The present invention provides a new stronger shield that avoids water leakage; and provides a water flow system adapted for use with the new shield to reduce slurry condensation on the CMP machine.
It is therefore an object of the present invention to provide a method for preventing particle contamination in a CMP apparatus that does not have the drawbacks or shortcomings of the conventional methods for preventing particle contamination in a CMP apparatus.
It is another object of the present invention to provide a method for preventing particle contamination in a CMP apparatus that utilizes a cleaning solvent to prevent the formation of particles from the slurry composition.
It is a further object of the present invention to provide a method for performing a high pressure rinse for preventing particle contamination in a CMP apparatus by providing a fluid conduit and a plurality of spray nozzles in the polishing CMP housing interior for the cleaning of dried slurry that was splattered on the machine surface and the interior wall of the CMP apparatus housing.
It is another further object of the present invention for preventing particle contamination of the interior housing wall of a housing for a CMP apparatus by providing a contamination prevention shield for directing flow of fluid from a high pressure rinse cycle away from the interior wall of the housing.
It is yet another object of the present invention to provide a plurality of contamination prevention shields juxtaposed between each spindle and conditioner arm and the housing wall for directing flow of cleaning solvent sprayed to remove slurry deposits on the components during a high pressure rinse.
It is still another further object of the present invention to provide a contamination prevention shield that is water resistent, lighweight, easily removable and does not easily shatter or crack.
In accordance with the present invention, an apparatus and method for preventing particle contamination in a polishing machine such as a chemical mechanical polishing apparatus are provided.

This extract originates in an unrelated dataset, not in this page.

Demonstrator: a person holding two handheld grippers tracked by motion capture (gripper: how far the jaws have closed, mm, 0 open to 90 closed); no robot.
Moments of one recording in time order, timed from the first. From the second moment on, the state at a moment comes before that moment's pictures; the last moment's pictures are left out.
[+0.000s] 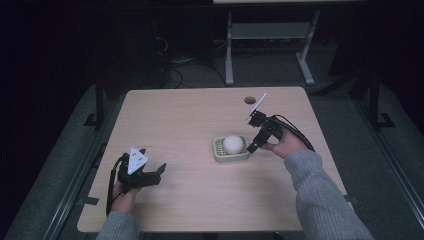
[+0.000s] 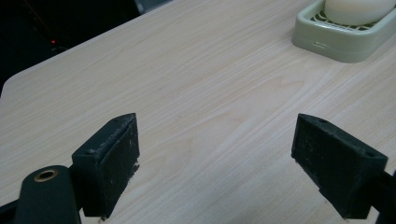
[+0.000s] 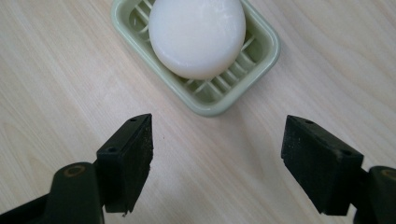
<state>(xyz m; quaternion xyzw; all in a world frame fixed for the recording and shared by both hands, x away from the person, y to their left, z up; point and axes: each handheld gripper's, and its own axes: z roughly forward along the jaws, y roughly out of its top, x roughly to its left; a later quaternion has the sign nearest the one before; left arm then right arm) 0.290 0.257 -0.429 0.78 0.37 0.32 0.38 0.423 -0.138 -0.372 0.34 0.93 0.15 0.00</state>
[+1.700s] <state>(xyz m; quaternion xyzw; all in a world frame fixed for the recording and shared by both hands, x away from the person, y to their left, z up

In a preferred embodiment, a contamination prevention apparatus for preventing contamination of a CMP apparatus is disclosed. The CMP apparatus is of the type having a conditioner arm and a housing having a planer wall having a top peripheral edge, an outer sidewall, an inner side wall, and a lower peripheral edge and wherein the planer wall further has an opening disposed. The contamination prevention apparatus further has:
(a) a contamination prevention shield having a cleaning cup, two vertical side shields, a front vertical shield, and a floor that cooperate to prevent leakage of fluid splattered during a high pressure rinse of the CMP apparatus and an interior portion of the housing; and
(b) a high pressure rinse apparatus connected to the contamination prevention shield having a conduit further connected to a fluid flow source wherein the conduit has at least one nozzle disposed within for dispensing cleaning fluid during a high pressure rinse cycle.
The present invention is further directed to:
(a) a plurality of contamination prevention shields each having a cleaning cup, two vertical side shields, a front vertical shield, and a floor, wherein each contamination prevention shield is juxtaposed between the inner side wall and the CMP apparatus, and wherein each contamination prevention shields cooperate to prevent leakage of fluid splattered during a high pressure rinse of the CMP apparatus and an interior portion of the housing; and
(b) a high pressure rinse apparatus connected to the contamination prevention shield having a conduit connected to a fluid flow source wherein the conduit has a plurality of spaced-apart nozzles disposed within for dispensing cleaning fluid during a high pressure rinse cycle. Additionally, a method of use for several embodiments of the present invention is disclosed herein.